__Exercise__
Among the records, which lines hold the word "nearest"? Pick them out.
+ + + +
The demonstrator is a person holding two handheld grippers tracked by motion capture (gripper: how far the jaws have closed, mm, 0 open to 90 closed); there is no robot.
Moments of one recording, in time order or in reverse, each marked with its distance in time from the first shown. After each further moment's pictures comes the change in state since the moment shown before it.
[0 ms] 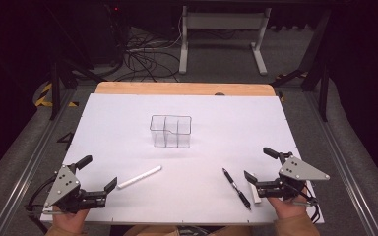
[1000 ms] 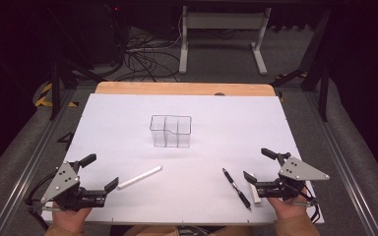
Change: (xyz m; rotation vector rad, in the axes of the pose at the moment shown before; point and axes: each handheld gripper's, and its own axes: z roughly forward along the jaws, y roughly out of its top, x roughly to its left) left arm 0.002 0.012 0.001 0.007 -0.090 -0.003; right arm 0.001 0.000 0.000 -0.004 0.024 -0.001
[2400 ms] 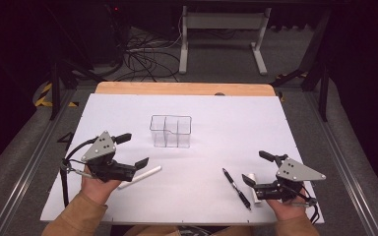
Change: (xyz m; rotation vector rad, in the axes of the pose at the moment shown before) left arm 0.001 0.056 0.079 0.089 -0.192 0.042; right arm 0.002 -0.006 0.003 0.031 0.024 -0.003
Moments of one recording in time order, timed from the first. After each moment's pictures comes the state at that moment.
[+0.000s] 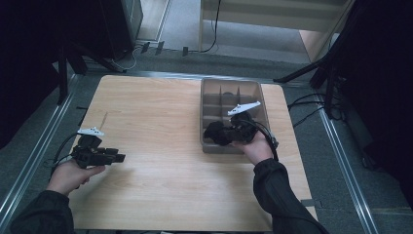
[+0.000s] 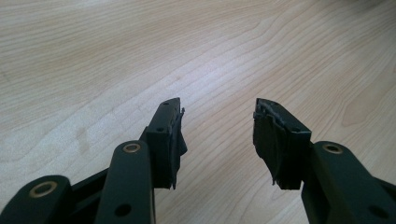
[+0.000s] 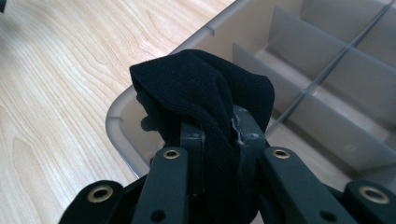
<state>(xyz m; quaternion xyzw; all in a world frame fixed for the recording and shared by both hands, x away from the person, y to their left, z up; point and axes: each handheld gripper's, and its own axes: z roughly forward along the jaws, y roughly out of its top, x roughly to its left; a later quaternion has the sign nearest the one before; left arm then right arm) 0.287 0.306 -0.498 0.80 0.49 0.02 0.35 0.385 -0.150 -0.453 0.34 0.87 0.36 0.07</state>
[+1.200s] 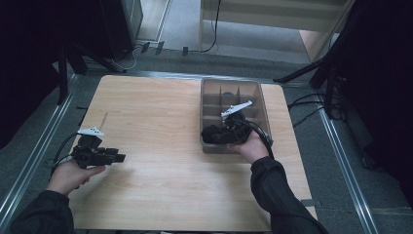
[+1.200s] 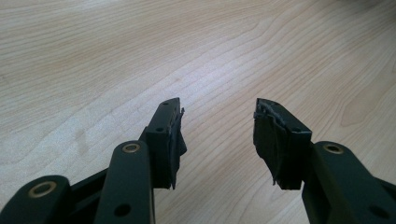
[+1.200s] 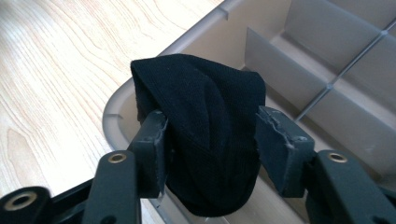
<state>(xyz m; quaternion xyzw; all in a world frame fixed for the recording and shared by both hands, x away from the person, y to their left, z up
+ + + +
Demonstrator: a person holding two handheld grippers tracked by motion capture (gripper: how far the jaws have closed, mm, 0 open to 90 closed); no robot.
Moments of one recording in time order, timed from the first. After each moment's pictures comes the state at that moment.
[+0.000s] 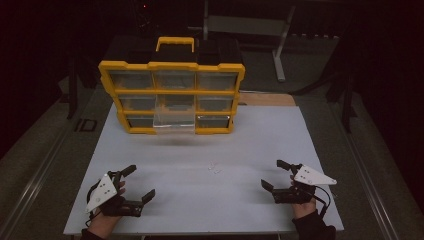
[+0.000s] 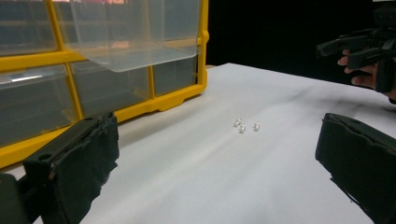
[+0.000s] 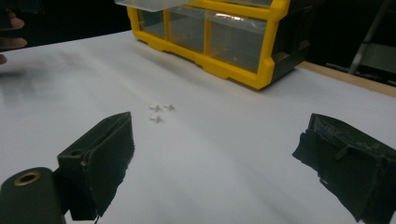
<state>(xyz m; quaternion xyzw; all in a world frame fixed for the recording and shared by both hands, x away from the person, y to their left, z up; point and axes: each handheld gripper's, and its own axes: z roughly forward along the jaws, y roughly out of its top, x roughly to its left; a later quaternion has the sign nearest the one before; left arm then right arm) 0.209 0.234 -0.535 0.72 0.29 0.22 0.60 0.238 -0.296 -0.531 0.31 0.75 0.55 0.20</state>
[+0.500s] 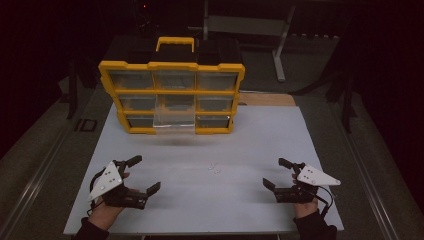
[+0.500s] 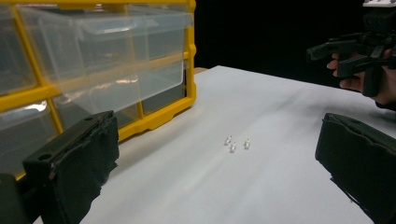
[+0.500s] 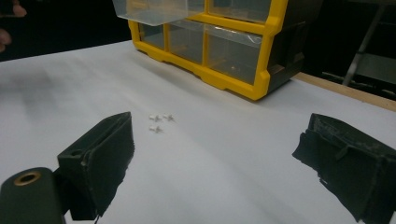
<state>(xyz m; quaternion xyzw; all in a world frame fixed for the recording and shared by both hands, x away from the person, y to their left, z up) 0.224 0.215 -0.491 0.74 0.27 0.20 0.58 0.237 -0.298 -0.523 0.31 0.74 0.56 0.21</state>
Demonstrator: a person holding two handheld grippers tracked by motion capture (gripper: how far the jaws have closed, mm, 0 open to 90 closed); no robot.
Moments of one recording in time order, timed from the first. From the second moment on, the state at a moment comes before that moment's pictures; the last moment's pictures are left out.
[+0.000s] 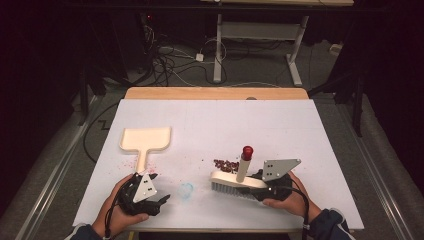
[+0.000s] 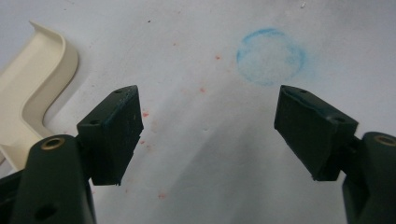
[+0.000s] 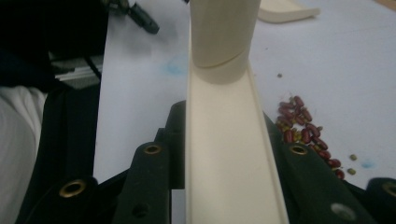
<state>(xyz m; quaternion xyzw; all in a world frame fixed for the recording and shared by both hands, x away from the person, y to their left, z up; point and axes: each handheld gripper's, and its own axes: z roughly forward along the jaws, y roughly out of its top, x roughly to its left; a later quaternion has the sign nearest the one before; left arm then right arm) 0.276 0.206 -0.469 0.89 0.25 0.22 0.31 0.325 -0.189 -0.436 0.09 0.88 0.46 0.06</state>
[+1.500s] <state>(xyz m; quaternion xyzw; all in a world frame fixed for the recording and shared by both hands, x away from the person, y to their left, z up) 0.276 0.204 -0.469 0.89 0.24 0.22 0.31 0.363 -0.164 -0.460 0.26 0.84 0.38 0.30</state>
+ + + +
__Answer to this exercise__
<state>(xyz m; quaternion xyzw; all in a world frame fixed for the recording and shared by both hands, x away from the person, y to their left, z up; point and axes: each handheld gripper's, and its own axes: z roughly forward along the jaws, y roughly out of its top, x roughly to its left; a later quaternion has the sign nearest the one before; left arm then right arm) 0.287 0.306 -0.498 0.80 0.49 0.02 0.35 0.385 -0.150 -0.453 0.34 0.87 0.36 0.07</state>
<state>(xyz m; quaternion xyzw; all in a world frame fixed for the recording and shared by both hands, x away from the person, y to their left, z up; point and axes: each handheld gripper's, and its own axes: z roughly forward along the jaws, y roughly out of its top, x roughly to its left; a later quaternion has the sign nearest the one before; left arm then right arm) 0.209 0.234 -0.535 0.72 0.29 0.22 0.60 0.238 -0.296 -0.531 0.31 0.75 0.55 0.20</state>
<state>(xyz m; quaternion xyzw; all in a world frame fixed for the recording and shared by both hands, x away from the person, y to their left, z up; point and axes: each handheld gripper's, and its own axes: z roughly forward along the jaws, y roughly out of its top, x roughly to its left; a later quaternion has the sign nearest the one before; left arm then right arm) 0.276 0.206 -0.469 0.89 0.25 0.22 0.31 0.325 -0.189 -0.436 0.09 0.88 0.46 0.06</state>

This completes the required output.